Any organization that wants to disperse information to the general public is free to do so, but it cannot use the schools to do so for free. It has to use a paid distribution mechanism - partly so that the consumer is not misled into believing the information to be unbiased.
Sometimes our opinions in education politics are so firmly set that we are unable to see the discordance in a situation if the organization with which we sympathize is winning. As such, someone who is “pro-union” might be constitutionally unable to see a problem with union information being delivered by force.
An objective view can sometimes be obtained by imagining the opposite scenario. Consider, for example, the Fraser Institute, an organization that supports FSA testing and in fact uses it to compare schools. Could the Fraser Institute rankings be distributed home via students? I imagine the union, and many teachers, would strenuously object.
Or consider whether this website could obtain court approval to compel teachers to tell parents about this site in parent-teacher interviews. It simply wouldn’t happen.
The arbitrators in both these cases, then, erred not only in discounting citizens and in giving teachers the capacity to intrude grievously on the rights of families, but also in misunderstanding the nature of the union’s business and its relationship with teachers. The arbitrator in the current case even evaluated the truthfulness and accuracy of the pamphlet that the union wanted to deliver to students, an issue that would be recognized easily as being entirely irrelevant if it had been WalMart, the favourite whipping boy of the anti-corporate campaign to which unions are enthusiastic parties, using students to take home an advertising pamphlet to their parents.
My perception of this arbitrator ruling is based on the belief that life in a democracy should be different from life in a dictatorship. If I lived in a dictatorship with compulsory public schooling, such as Castro’s Cuba, or in Saddam’s Iraq, what freedoms that I now have would I lose?
Of course I could never write an article such as this one. Nor could teachers or their unions, should they be able to unionize, oppose the government. But what of the citizen experience? How would it differ? What would be the experience of a mom, checking school notices and attending parent-teacher conferences?
Here, in a democracy, you have no control over whether the teacher brings you in for a meeting to tell you about your child or to subject you to a treatise on class size. Here, in a democracy, our children are required to bring home information that is unrelated to their schooling. Does it really matter whether this unwanted intrusion comes from a third-party organization upheld by democratic courts or directly from an autocratic ruler?

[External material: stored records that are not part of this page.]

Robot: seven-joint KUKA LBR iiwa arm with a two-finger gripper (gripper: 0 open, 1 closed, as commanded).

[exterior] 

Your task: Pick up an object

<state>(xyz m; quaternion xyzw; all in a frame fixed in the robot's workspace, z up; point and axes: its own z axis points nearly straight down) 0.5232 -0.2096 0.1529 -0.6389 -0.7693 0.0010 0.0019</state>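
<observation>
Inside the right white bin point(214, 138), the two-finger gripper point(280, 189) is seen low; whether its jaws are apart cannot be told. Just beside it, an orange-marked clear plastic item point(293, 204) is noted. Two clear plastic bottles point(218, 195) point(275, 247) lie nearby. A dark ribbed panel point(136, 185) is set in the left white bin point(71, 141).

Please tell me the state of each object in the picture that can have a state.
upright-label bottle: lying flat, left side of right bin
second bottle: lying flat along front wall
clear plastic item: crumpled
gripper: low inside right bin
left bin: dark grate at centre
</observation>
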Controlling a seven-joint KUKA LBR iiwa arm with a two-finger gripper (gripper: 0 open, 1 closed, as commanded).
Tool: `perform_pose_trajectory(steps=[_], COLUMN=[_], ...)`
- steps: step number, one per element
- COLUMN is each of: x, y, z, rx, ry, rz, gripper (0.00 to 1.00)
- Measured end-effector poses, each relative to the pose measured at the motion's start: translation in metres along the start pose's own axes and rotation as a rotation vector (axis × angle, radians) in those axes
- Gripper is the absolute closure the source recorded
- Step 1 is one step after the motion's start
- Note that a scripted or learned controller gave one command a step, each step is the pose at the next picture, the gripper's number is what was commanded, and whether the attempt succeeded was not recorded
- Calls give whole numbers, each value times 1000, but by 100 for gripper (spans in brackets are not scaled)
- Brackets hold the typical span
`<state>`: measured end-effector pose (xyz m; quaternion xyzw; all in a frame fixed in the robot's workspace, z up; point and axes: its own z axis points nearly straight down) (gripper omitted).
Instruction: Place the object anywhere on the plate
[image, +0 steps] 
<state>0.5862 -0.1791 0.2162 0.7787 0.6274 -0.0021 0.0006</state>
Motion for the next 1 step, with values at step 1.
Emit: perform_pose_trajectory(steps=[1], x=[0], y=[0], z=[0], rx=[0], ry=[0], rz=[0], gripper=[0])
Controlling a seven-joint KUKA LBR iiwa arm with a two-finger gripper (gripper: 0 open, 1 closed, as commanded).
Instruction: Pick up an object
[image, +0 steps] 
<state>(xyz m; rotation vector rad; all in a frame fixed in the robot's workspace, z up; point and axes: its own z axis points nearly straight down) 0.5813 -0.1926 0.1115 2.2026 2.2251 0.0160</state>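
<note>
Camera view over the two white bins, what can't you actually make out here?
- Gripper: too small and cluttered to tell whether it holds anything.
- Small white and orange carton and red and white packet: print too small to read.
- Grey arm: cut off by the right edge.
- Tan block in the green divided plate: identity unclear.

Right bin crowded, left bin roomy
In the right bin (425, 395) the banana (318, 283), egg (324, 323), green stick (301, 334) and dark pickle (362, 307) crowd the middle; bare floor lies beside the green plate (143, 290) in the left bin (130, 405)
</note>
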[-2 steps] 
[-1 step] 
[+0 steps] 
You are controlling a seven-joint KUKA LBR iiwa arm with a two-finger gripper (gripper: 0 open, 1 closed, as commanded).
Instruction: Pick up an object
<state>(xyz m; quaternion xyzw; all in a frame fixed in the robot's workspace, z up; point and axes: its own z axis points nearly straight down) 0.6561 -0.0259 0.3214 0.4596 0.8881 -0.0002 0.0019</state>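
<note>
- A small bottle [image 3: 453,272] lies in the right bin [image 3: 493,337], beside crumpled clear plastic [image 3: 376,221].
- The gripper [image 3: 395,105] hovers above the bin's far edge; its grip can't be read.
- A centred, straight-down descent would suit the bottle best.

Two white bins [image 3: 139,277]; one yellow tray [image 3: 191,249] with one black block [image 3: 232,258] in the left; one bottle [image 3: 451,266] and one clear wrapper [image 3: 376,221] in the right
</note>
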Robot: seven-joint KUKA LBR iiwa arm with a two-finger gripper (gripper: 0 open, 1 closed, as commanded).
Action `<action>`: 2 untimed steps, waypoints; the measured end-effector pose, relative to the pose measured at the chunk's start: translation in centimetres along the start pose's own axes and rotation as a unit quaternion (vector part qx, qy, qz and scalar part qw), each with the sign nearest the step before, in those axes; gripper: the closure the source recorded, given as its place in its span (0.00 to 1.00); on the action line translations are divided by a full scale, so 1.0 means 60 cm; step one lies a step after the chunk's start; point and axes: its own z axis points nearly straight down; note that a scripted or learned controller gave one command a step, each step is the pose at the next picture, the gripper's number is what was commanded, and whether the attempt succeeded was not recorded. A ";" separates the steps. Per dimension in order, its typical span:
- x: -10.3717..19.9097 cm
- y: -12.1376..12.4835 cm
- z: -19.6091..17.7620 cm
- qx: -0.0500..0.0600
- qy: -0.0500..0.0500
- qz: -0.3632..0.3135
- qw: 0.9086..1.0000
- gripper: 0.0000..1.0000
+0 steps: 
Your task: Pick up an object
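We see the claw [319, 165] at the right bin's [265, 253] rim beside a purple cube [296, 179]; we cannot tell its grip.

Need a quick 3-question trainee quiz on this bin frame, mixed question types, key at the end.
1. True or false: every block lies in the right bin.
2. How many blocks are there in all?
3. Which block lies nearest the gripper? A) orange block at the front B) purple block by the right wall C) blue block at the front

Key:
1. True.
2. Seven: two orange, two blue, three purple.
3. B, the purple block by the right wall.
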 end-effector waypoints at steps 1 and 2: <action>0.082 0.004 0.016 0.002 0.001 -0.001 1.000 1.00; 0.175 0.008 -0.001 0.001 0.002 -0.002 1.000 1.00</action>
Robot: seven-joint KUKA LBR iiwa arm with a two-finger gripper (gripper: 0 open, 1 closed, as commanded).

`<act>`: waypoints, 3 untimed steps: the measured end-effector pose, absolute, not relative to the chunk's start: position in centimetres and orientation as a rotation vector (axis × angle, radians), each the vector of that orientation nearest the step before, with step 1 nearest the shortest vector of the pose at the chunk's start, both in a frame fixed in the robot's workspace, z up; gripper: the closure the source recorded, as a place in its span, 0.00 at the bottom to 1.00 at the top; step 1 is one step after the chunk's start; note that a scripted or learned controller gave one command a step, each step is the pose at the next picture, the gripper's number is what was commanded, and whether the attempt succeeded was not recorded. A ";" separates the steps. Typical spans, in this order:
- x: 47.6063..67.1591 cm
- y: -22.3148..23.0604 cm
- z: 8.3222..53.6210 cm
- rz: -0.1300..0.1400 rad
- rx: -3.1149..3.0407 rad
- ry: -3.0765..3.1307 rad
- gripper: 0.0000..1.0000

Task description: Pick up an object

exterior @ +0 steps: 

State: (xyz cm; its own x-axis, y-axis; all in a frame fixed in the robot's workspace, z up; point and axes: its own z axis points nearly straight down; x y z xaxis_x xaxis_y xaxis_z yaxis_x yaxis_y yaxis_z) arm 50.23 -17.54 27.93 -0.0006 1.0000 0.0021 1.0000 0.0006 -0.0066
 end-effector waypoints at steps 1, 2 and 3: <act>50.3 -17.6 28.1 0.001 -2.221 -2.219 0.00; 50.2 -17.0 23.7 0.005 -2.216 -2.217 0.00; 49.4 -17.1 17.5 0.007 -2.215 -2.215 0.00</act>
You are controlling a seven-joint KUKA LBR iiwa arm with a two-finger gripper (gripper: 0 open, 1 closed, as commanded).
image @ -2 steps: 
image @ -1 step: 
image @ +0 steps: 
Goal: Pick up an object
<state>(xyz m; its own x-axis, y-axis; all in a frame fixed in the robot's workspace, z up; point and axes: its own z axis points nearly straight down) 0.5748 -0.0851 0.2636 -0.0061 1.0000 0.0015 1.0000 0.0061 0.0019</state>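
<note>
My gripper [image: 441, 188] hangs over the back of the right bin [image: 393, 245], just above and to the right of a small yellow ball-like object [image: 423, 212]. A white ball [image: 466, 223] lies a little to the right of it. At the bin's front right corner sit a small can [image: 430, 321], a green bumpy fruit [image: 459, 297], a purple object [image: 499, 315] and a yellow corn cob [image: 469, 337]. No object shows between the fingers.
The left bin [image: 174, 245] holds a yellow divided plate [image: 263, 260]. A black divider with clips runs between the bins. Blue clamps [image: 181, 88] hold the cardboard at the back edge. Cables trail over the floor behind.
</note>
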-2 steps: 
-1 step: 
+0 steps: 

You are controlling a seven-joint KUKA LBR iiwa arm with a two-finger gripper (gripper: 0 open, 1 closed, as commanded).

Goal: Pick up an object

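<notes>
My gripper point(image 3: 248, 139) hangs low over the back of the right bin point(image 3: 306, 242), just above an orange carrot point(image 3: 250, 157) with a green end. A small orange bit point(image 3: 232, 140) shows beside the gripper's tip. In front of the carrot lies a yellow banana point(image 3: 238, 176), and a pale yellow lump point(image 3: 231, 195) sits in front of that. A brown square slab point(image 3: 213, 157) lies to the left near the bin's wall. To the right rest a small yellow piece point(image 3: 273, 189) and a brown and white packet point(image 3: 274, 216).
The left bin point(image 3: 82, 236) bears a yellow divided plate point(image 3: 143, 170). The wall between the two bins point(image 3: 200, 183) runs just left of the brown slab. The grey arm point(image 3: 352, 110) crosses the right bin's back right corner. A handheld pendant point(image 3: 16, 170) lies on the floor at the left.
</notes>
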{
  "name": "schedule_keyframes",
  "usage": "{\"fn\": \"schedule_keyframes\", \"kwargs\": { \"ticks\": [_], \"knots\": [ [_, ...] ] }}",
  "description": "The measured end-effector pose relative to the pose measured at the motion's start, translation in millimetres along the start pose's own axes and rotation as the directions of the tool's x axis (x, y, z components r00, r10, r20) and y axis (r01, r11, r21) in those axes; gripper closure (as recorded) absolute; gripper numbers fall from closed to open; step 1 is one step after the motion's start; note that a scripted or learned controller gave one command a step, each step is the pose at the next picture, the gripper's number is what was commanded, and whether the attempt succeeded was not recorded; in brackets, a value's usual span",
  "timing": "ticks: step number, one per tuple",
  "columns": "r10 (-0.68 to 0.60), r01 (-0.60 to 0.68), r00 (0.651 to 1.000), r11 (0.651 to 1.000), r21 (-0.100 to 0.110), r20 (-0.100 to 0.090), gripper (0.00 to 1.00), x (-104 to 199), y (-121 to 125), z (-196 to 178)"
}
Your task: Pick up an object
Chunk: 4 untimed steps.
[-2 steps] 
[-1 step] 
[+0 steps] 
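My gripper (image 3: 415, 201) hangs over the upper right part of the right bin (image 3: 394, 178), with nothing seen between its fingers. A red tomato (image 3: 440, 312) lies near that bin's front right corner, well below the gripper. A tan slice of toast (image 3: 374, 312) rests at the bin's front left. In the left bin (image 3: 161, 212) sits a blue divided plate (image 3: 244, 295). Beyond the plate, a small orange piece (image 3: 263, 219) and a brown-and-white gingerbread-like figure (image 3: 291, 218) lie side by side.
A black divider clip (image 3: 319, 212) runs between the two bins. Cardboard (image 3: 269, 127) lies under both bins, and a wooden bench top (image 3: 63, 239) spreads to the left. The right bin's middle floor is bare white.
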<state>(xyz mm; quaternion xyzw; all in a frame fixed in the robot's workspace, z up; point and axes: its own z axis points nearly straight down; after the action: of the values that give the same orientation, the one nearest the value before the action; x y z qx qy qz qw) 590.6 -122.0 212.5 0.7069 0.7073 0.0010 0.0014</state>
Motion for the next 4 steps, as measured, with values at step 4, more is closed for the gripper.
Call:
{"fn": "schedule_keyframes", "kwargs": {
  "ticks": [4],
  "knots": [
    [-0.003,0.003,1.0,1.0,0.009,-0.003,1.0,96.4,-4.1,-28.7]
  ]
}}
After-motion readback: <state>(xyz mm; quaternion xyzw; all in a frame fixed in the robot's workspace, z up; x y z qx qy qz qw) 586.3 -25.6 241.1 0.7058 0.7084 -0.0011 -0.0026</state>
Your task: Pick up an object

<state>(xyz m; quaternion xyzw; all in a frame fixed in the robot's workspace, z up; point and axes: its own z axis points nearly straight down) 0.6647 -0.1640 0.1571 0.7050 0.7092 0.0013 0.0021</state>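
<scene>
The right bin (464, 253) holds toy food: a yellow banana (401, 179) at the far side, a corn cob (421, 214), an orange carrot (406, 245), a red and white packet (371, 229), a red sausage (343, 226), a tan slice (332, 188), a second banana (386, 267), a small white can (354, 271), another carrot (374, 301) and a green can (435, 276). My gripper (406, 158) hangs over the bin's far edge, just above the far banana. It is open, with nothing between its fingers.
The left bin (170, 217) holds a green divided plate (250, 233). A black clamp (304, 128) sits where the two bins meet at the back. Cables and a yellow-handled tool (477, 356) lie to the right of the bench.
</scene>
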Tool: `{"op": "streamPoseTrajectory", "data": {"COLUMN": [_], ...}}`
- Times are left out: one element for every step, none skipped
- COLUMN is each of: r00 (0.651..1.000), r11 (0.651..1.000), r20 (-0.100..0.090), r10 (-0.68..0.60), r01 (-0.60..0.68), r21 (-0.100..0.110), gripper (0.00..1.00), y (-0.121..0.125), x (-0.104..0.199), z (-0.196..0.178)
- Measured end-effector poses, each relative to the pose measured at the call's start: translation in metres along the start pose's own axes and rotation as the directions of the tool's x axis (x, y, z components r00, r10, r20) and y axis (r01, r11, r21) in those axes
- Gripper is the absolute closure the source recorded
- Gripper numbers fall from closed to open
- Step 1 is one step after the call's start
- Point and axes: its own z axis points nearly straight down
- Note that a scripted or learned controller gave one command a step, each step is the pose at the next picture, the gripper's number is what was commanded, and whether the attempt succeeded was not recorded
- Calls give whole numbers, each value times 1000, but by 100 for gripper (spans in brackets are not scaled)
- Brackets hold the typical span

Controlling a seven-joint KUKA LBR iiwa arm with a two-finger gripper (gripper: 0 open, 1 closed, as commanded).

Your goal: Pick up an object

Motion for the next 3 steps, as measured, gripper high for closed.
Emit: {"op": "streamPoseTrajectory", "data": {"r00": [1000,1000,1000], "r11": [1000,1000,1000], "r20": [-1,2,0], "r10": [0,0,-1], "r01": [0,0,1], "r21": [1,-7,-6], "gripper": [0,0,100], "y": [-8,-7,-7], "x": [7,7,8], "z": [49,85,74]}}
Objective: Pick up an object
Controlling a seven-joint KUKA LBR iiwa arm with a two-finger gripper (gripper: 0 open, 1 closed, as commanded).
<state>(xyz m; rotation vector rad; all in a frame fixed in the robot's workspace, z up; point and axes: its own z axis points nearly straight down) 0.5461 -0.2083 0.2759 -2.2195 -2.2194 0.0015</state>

Ian Shapiro, in his illuminating book “The State of Democratic Theory,” defines democracy as "a life without dominance." His point appears to be not who does the dominating, but whether there is dominance. It seems to me that it is not the presence or absence of a dictator that determines the true nature of our society, but rather the presence or absence of dictatorial behaviour and our power, or lack thereof, to evade it. These arbitrators and judges have upheld dominance over me and my children, not freed us from it.
From where I stand, the arbitrators and the courts have dropped the torch that was thrown to all of us from failing hands in Flanders Fields, and I do not think that this should be taken lightly.